Consider three examples of work the current Council is undertaking—work whose results belong to another era:
1. Climate resilience for coastal villages: The BLV today advocates for the managed relocation of itaukei communities threatened by rising seas. The policies, funding agreements, and customary protocols being negotiated now may take thirty years to fully implement. The chiefs who sign those agreements will likely be dead before the last family moves safely to higher ground. That is intergenerational work.

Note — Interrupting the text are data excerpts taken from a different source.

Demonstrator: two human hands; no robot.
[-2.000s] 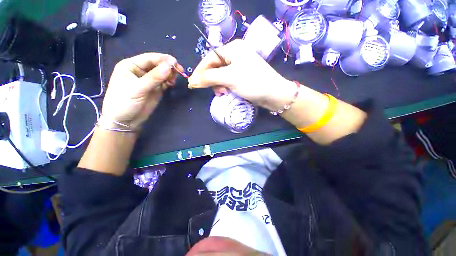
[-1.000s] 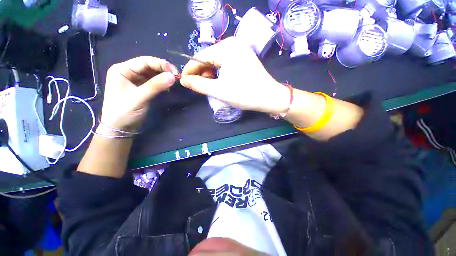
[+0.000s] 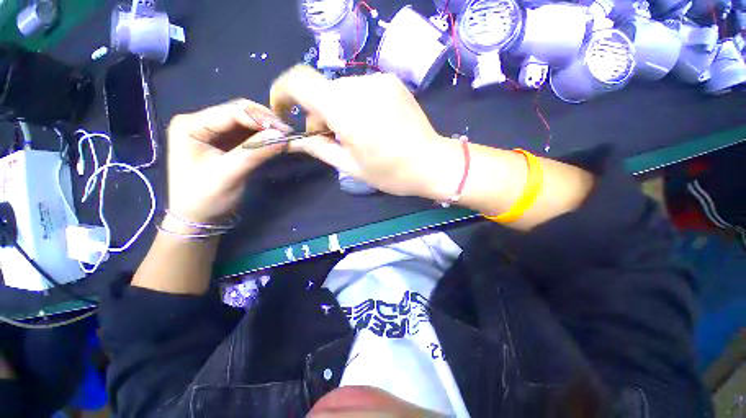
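Observation:
My right hand [image 3: 368, 126] holds slim dark tweezers [image 3: 282, 140], whose thin end points left to the fingertips of my left hand. My left hand [image 3: 208, 159] pinches red lead wires [image 3: 268, 123] between thumb and forefinger. The two hands nearly meet above the dark mat. A lavender housing [image 3: 353, 184] lies under my right hand, mostly hidden by it. What is at the wire ends is too small to tell.
A pile of lavender housings [image 3: 556, 41] with red wires lies at upper right. A single housing [image 3: 141, 34], a phone [image 3: 124, 102], a white cable [image 3: 123, 155], a white box [image 3: 37, 216] and a black cylinder [image 3: 41, 86] are at left. Green edging [image 3: 393, 226] runs in front.
The tweezers have swung down from pointing up and left to lying nearly level across the left fingertips. My right hand has moved left and covers more of the housing below.

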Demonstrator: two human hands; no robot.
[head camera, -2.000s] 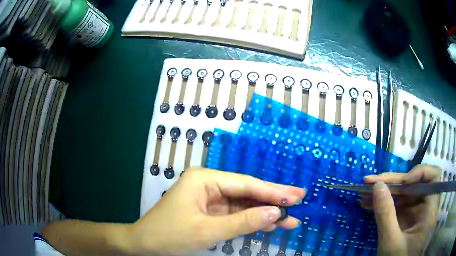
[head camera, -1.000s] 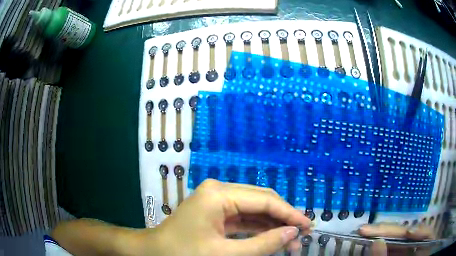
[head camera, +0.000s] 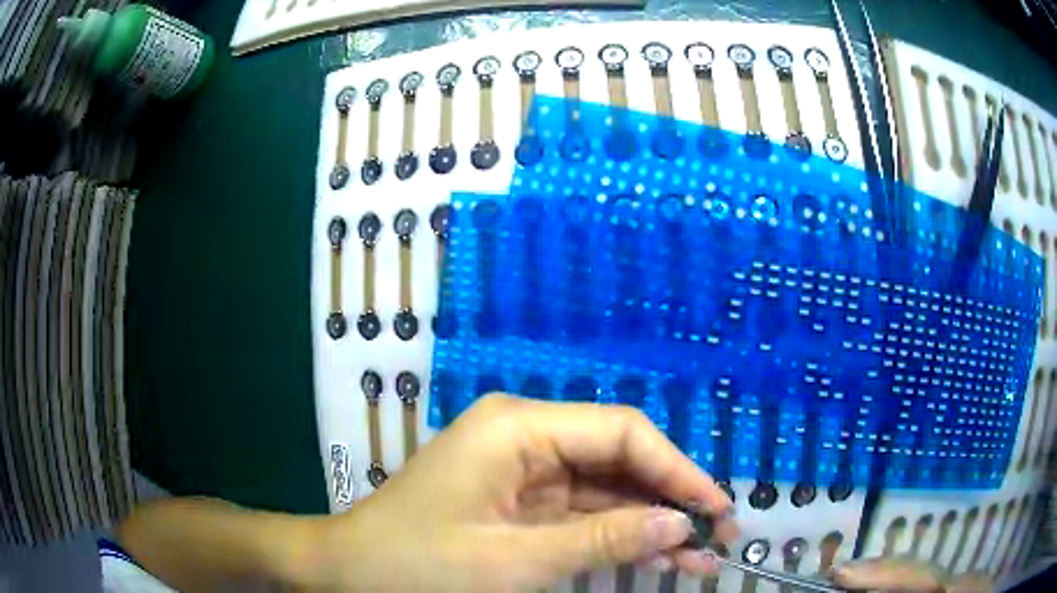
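Note:
My left hand, low in the middle, pinches a small dark round part between thumb and fingers. My right hand is at the bottom edge, mostly cut off, and holds slim silver tweezers whose tip meets the part at my left fingertips. The exact contact is too small to tell. A translucent blue film with rows of tiny pale pieces lies over the white foam tray, which holds dumbbell-shaped parts with dark round ends and tan strips.
A second foam tray with empty-looking slots is at the right. Dark spare tweezers lie across the film there. Another tray is at the far edge. Stacked trays and a green bottle are at the left.
The view has shifted, so the trays and film sit higher in the picture. My right hand and its tweezers have moved from over the film down to the part in my left fingers.

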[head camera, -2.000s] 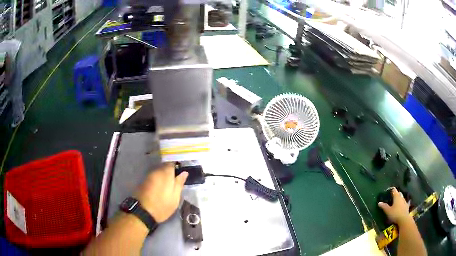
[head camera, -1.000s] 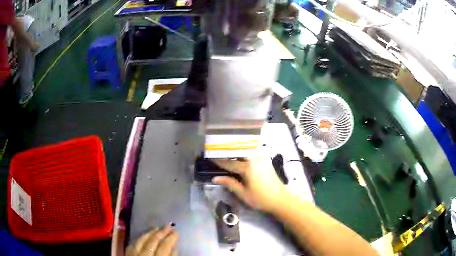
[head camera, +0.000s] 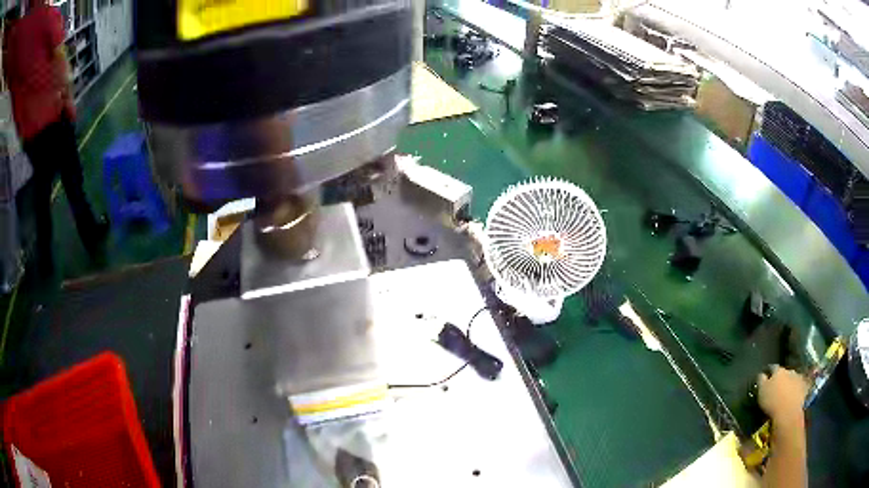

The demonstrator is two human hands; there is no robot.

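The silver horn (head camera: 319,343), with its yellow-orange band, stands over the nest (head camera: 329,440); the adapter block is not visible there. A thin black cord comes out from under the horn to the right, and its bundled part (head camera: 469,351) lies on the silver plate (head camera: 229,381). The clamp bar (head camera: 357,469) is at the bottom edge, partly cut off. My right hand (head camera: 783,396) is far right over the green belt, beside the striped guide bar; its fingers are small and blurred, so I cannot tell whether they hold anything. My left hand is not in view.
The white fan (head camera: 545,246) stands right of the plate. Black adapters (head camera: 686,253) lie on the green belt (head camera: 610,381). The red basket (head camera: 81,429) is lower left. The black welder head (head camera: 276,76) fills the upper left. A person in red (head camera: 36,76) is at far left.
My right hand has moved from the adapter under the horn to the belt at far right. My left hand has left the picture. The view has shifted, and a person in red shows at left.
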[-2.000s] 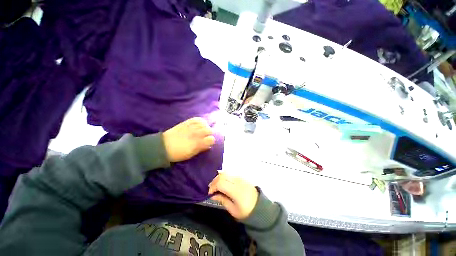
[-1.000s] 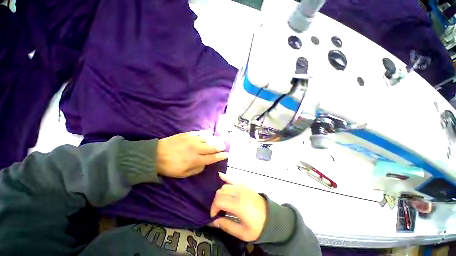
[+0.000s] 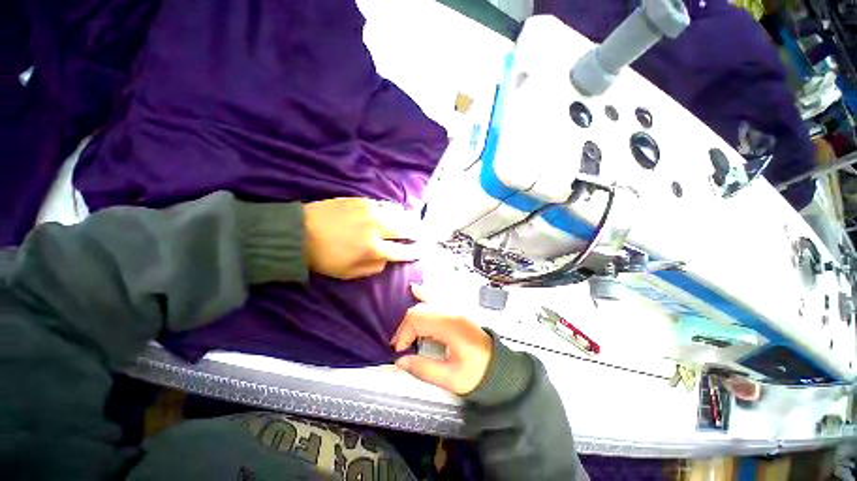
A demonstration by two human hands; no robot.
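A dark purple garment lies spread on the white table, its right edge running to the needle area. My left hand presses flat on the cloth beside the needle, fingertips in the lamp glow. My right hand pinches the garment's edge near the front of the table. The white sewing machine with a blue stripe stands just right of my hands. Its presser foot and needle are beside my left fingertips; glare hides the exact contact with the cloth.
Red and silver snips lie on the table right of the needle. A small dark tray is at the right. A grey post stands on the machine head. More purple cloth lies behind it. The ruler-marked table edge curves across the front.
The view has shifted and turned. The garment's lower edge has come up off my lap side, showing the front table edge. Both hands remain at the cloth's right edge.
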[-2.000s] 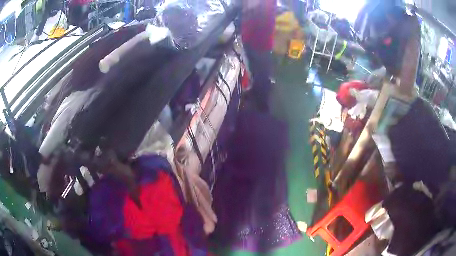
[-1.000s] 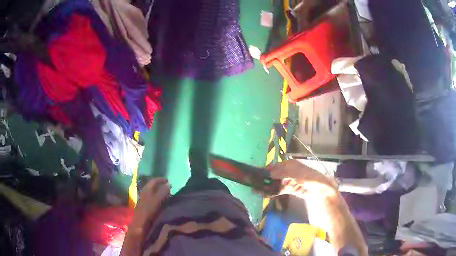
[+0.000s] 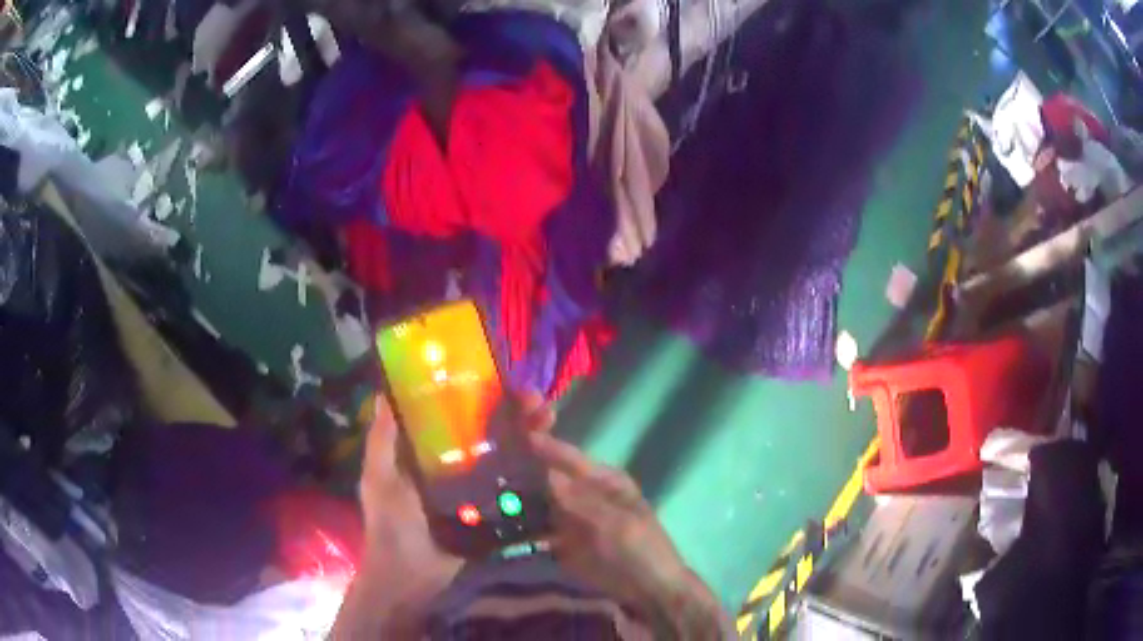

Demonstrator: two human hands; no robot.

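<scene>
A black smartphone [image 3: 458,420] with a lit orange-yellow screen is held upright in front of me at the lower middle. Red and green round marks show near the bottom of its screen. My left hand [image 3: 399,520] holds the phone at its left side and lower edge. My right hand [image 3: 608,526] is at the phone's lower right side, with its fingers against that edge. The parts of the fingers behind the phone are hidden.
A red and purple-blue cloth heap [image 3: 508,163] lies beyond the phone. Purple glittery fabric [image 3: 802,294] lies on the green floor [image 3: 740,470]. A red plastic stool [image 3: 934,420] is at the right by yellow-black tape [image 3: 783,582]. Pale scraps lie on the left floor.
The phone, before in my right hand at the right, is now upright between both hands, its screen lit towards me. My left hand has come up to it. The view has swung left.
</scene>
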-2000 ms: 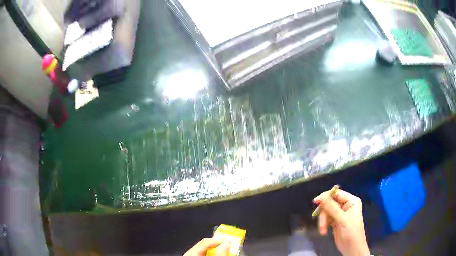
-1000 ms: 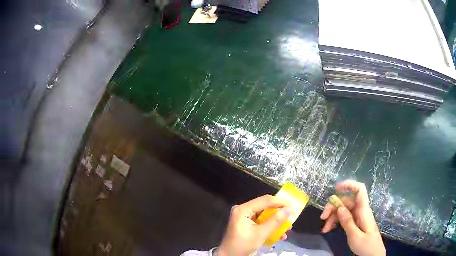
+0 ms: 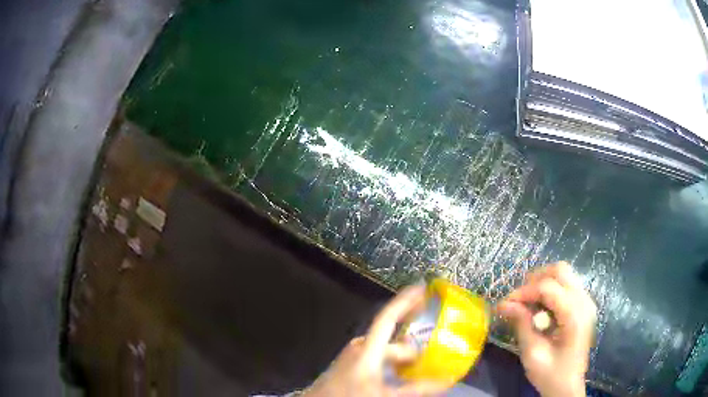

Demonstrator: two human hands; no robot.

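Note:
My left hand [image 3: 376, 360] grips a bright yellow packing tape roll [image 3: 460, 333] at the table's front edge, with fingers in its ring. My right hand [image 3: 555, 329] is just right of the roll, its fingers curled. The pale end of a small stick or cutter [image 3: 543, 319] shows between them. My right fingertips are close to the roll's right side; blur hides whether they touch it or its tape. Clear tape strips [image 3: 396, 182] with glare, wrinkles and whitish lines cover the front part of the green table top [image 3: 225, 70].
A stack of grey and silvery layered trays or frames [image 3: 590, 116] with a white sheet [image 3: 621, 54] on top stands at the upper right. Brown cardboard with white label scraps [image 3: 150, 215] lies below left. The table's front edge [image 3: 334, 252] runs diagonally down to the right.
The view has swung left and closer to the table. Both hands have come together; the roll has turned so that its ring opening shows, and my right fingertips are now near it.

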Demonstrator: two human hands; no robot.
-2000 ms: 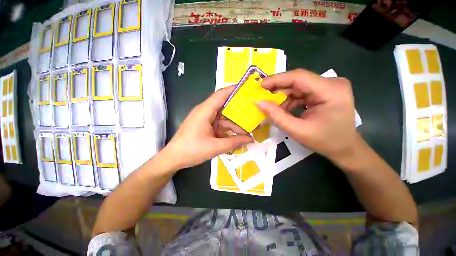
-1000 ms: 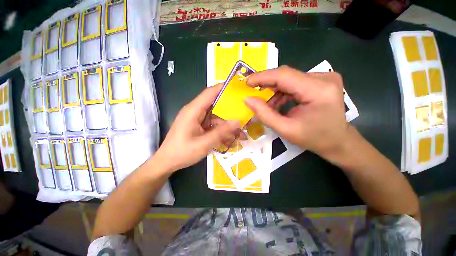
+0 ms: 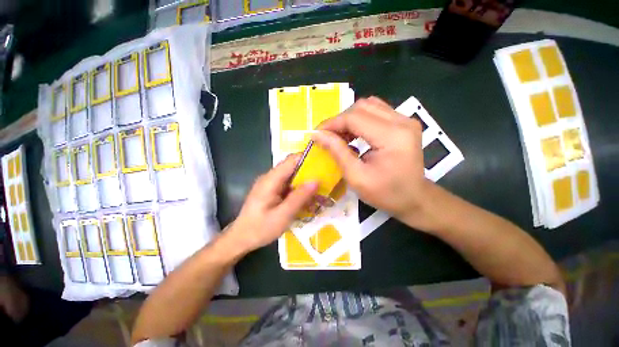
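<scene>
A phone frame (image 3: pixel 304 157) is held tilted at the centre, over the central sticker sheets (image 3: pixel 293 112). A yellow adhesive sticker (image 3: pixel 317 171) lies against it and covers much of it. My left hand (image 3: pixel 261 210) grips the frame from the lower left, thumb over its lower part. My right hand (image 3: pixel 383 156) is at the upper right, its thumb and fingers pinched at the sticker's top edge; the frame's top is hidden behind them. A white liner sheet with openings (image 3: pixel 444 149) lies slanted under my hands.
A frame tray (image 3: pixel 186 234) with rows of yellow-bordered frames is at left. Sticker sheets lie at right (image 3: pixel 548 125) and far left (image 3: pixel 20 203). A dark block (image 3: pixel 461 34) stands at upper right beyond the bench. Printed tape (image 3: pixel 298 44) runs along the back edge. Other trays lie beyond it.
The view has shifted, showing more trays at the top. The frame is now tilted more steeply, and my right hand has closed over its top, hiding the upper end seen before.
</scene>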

2. Protection of iTaukei intellectual property: The Council is quietly supporting legal frameworks to protect masi (tapa) designs, traditional navigation knowledge, and medicinal plant lore from commercial exploitation. These protections may not bear fruit—may not stop a single overseas counterfeit—for a decade or more. The chiefs sitting today may never read a court ruling in their favour. Yet they work.
3. Revitalisation of endangered dialects: Nearly a dozen iTaukei dialects are losing fluent speakers. The BLV’s current efforts to document them, integrate them into school curricula, and support elder-to-youth transmission will not restore those dialects in five years—or even in twenty. The arc bends so slowly that only the grandchildren of today’s youth may once again speak their village’s original tongue freely. But the bending begins now.
Aspirations That Transcend a Single Lifetime
What do itaukei people aspire to? From the new BLV’s perspective, the answer cannot be “power in the next election.” It must be:
· Sovereignty of custom: That vakaturaga be respected as a living legal and ethical system, not as a political pawn.
· Land as identity: That meaningful decision-making over iTaukei lands, forests, and waters returns to the mataqali and yavusa—even if that return takes half a century of legal and constitutional advocacy.
· Cultural continuity: That every itaukei child, a hundred years from now, knows their yavusa, their mataqali, and their vasu (maternal ties)—even if no living chief today will see that fully realised classroom.
· Unity without political division: That the itaukei people find common cause across provinces and clans, not through a political party endorsed by chiefs, but through shared commitment to a seven-generation horizon.
Why We Will Not See It—And Why That Is the Point
The old BLV sought results it could see: an election won, a minister appointed, a budget allocated. Those results were real, but they were also fleeting. Governments fall. Alliances shift. What one Parliament grants, another can revoke.
The new BLV has accepted a harder truth: the most important work is the work we will never witness. A replanted mangrove forest that protects a village from cyclones in 2070—planted by chiefs who will be bones in the ground by then. A land trust structure that prevents alienation for centuries—designed by men and women who will never collect its dividends. A generation of itaukei lawyers and elders who can recite customary law as fluently as statute—educated under programmes initiated by a Council that will not be there to see them graduate.
This is the “curve” in its deepest sense. The arc of righteousness bends away from immediate gratification, away from political headlines, away from the ego of “I did this.” It bends instead toward a future that the present generation will only glimpse. And that is precisely what makes it righteous.
Conclusion
For the itaukei, the Bose Levu Vakaturaga is no longer a political machine. It is a covenant across time—a body that has learned from its own history of open politics and chosen instead the harder, quieter path of intergenerational prosperity. The journey is long. The arc curves. And we, the living, will not see its completion.
But that does not mean it does not bend.
From the chiefly house before the yaqona (kava), the elders nod not for themselves, but for the ones who will come after. Our possessions will pass away—as long as the people of the land thrive.